_What is required_:
What follows are records. Restate all of them word for word.

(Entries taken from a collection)
= = =
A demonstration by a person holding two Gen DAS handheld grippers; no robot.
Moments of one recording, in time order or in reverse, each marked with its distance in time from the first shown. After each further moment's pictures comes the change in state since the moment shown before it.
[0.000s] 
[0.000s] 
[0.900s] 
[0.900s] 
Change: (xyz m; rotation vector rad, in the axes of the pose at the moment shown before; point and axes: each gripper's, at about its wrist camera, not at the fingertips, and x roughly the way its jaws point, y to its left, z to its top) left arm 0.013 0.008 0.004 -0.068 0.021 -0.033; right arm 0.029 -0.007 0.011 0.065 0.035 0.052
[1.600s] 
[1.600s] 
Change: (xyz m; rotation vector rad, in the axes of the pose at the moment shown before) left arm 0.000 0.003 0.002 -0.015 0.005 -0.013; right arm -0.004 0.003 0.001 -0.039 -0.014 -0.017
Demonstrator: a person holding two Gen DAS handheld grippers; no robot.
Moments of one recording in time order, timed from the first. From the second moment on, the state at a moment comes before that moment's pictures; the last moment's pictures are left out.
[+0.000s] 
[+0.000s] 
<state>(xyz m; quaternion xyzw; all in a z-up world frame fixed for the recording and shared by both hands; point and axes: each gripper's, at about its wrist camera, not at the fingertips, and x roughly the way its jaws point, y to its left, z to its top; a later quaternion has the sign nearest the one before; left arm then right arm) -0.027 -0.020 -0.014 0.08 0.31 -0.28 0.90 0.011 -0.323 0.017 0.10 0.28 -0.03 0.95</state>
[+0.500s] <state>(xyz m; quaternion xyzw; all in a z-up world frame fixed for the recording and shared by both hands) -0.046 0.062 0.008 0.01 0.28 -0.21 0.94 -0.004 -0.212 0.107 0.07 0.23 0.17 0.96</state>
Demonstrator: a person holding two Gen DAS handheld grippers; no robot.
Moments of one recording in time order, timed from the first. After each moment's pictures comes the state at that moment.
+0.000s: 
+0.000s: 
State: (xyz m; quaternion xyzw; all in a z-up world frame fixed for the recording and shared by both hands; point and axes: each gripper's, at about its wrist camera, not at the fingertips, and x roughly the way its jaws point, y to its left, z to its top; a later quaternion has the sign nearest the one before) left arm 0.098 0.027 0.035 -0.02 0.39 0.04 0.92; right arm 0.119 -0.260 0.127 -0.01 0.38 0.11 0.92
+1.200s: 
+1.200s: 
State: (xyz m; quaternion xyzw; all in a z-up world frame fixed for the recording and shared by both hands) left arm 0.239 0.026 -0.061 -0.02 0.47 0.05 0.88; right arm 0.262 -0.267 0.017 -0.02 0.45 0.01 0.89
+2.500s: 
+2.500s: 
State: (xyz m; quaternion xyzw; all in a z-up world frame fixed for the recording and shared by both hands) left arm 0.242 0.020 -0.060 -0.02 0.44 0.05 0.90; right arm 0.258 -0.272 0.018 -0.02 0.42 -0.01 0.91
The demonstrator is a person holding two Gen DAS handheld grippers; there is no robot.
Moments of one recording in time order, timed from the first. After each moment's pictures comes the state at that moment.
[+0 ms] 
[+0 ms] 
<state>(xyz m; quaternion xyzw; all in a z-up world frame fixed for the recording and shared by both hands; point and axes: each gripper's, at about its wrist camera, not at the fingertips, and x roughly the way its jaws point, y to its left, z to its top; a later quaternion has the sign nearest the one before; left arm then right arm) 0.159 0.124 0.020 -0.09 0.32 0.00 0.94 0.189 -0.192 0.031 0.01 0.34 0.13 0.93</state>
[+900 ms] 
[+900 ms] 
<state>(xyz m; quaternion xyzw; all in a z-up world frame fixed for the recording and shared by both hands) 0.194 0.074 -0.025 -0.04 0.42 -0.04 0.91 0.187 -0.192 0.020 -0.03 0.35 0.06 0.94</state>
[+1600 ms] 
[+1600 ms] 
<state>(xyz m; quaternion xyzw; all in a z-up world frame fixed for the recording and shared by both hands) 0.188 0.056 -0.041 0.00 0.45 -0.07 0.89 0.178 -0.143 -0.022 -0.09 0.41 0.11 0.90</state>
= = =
_Solution to this problem_:
A demonstration by a person holding two Gen DAS handheld grippers; no robot.
Moments of one recording, in time order or in reverse, each marked with its distance in time from the first shown. After each further moment's pictures comes the change in state since the moment shown before it.
[0.000s] 
[0.000s] 
[0.900s] 
[0.900s] 
Change: (xyz m; rotation vector rad, in the axes of the pose at the moment shown before; point and axes: each gripper's, at about its wrist camera, not at the fingertips, and x roughly the way its jaws point, y to its left, z to its top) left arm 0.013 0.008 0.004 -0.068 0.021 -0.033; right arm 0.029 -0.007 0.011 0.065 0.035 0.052
[1.600s] 
[1.600s] 
Change: (xyz m; rotation vector rad, in the axes of the pose at the moment shown before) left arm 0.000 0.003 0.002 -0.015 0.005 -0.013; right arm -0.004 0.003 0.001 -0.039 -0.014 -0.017
Demonstrator: a person holding two Gen DAS handheld grippers; no robot.
Moments of one recording in time order, timed from the first. From the second moment on, the state at a moment comes before that moment's pictures; the last moment's pictures are left out.
[+0.000s] 
[+0.000s] 
<state>(xyz m; quaternion xyzw; all in a z-up world frame fixed for the recording and shared by both hands; point and axes: each gripper's, at about its wrist camera, not at the fingertips, and x roughly the way its jaws point, y to its left, z to its top; a later quaternion has the sign nearest the one before; left arm then right arm) -0.027 -0.020 -0.014 0.08 0.31 -0.28 0.90 0.011 -0.323 0.017 0.10 0.28 -0.03 0.95</state>
[+0.500s] <state>(xyz m; quaternion xyzw; all in a z-up world frame fixed for the recording and shared by both hands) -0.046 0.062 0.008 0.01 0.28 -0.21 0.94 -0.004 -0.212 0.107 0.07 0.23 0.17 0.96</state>
Demonstrator: a person holding two Gen DAS handheld grippers; no robot.
Moments of one recording in time order, timed from the first. After each moment's pictures comes the state at that moment.
+0.000s: 
+0.000s: 
State: (xyz m; quaternion xyzw; all in a z-up world frame fixed for the recording and shared by both hands; point and axes: each gripper's, at about its wrist camera, not at the fingertips, and x roughly the way its jaws point, y to its left, z to its top; a later quaternion has the sign nearest the one before) left arm 0.098 0.027 0.035 -0.02 0.39 0.04 0.92; right arm 0.119 -0.260 0.127 -0.01 0.38 0.11 0.92
+1.200s: 
+1.200s: 
State: (xyz m; quaternion xyzw; all in a z-up world frame fixed for the recording and shared by both hands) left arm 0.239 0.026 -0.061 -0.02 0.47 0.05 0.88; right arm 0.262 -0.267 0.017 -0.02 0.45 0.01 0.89
+2.500s: 
+2.500s: 
State: (xyz m; quaternion xyzw; all in a z-up world frame fixed for the recording and shared by both hands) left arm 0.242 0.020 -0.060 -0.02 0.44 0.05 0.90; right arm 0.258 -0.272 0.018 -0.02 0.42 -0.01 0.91
The demonstrator is a person holding two Gen DAS handheld grippers; there is no robot.
Moments of one recording in time order, timed from the first. After each moment's pictures comes the state at that moment.
[+0 ms] 
[+0 ms] 
<state>(xyz m; quaternion xyzw; all in a z-up world frame fixed for the recording and shared by both hands; point and axes: each gripper's, at about its wrist camera, not at the fingertips, and x roughly the way its jaws point, y to its left, z to its top; a later quaternion has the sign nearest the one before; left arm then right arm) 0.159 0.124 0.020 -0.09 0.32 0.00 0.94 0.189 -0.192 0.031 0.01 0.34 0.13 0.93</state>
[+900 ms] 
[+900 ms] 
<state>(xyz m; quaternion xyzw; all in a z-up world frame fixed for the recording and shared by both hands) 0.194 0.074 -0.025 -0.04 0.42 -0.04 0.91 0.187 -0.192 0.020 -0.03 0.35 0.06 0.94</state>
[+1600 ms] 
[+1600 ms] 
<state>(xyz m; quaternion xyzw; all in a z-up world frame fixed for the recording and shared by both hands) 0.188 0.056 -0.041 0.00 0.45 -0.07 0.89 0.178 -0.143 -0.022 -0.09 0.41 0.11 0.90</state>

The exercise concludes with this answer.